◆ Exercise: Please write out only the lines running from the one with "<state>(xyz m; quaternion" through the last line of the listing, each exactly as given.
....................
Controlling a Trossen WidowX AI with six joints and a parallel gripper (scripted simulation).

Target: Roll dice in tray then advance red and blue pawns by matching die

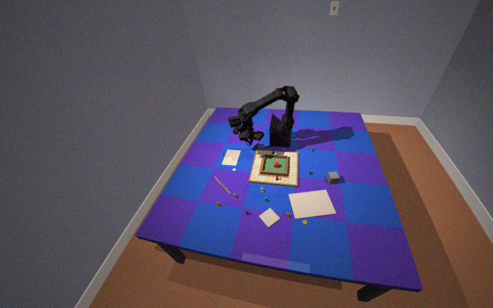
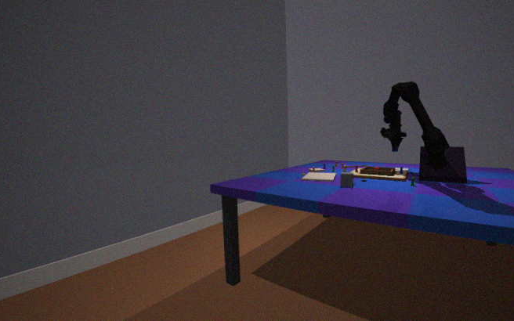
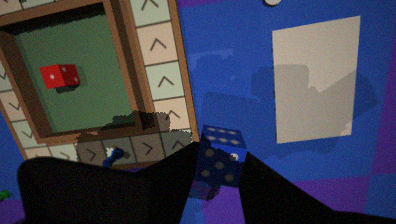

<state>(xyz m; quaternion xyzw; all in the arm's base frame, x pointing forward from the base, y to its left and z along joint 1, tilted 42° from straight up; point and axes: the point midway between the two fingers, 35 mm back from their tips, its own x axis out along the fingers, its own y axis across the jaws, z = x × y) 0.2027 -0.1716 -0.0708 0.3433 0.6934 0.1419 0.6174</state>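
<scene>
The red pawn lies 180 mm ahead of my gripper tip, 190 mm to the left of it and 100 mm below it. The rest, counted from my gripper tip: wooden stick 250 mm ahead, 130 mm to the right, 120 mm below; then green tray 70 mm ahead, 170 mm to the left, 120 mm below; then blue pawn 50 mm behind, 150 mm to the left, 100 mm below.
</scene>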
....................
◆ Your response:
<state>(xyz m; quaternion xyzw; all in the arm's base frame, x pointing forward from the base, y to its left and z along joint 1, tilted 42° from straight up; point and axes: the point midway between the two fingers, 35 mm back from their tips, its own x axis out along the fingers, its own y axis across the jaws, z = x × y) 0.2027 -0.1716 -0.0708 0.3433 0.6934 0.1419 0.6174</state>
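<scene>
The red pawn lies 180 mm ahead of my gripper tip, 190 mm to the left of it and 100 mm below it. The rest, counted from my gripper tip: wooden stick 250 mm ahead, 130 mm to the right, 120 mm below; then green tray 70 mm ahead, 170 mm to the left, 120 mm below; then blue pawn 50 mm behind, 150 mm to the left, 100 mm below.
</scene>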

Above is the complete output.